Page 23 - Ironi Cukai Tembakau
P. 23
4. Pembagian dana bagi hasil cukai hasil tembakau sebagaimana
dimaksud pada ayat (3) dilakukan dengan persetujuan Menteri,
dengan komposisi 30% (tiga puluh persen) untuk provinsi penghasil,
40% (empat puluh persen) untuk kabupaten/kota daerah penghasil,
dan 30% (tiga puluh persen) untuk kabupaten/kota lainnya.

Ketentuan tersebut jelas-jelas memperlihatkan bahwa kewenangan
pengelolaan yang dilimpahkan kepada para gubernur dari
provinsi penerima DBH-CHT, pada dasarnya, terbatas pada
pelaksanaan dari keputusan dan peraturan yang ditetapkan oleh
pemerintah pusat (dalam hal ini adalah Menteri Keuangan).
Dengan kata lain, yang terjadi adalah ‘dekonsentrasi’, bukan
atau belum ‘desentralisasi’ kewenangan. Hal ini menimbulkan
kontroversi terhadap salah satu gagasan pokok yang mendasari
lahirnya kebijakan DBH-CHT itu sendiri, yakni sebagai bagian dari
pelaksanaan kebijakan desentralisasi sistem pemerintahan atau
otonomi daerah pasca reformasi sistem politik dan hukum nasional
sejak tahun 1998. Inilah yang menyebabkan munculnya beberapa
pertanyaan tentang DBH-CHT yang terkesan mendapat ‘perlakuan
khusus’ dibanding beberapa dana bagi hasil lainnya, seperti
‘Dana Bagi Hasil Sumberdaya Alam’ (DBH-SA), misalnya, dalam
besaran prosentase, peruntukan, serta mekanisme pengelolaan dan
pengawasannya.

Selain permasalahan politik tersebut, kebijakan pengaturan
pengelolaan dan penggunaan DBH-CHT juga menimbulkan
persoalan tersendiri di bidang hukum administrasi negara.

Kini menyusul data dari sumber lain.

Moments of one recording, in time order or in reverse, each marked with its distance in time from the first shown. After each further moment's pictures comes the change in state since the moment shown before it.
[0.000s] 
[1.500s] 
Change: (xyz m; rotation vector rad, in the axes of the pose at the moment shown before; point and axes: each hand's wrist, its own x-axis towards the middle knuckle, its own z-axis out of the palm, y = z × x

Pemberian kewenangan dari undang-undang yang ‘melompat
jauh’ kepada Menteri Keuangan untuk mengaturnya dalam
Peraturan Menteri atau Surat Keputusan Menteri tanpa harus
ada Peraturan Pemerintah, dalam konteks hukum tata negara
memang dibenarkan, tetapi hal tersebut terlihat janggal. Pemberian
kewenangan pengaturan DBH-CHT berdasarkan pasal a quo dalam
undang-undang adalah sangat rawan penyalahgunaan wewenang,
paling tidak dalam kenyataan pelaksanaannya.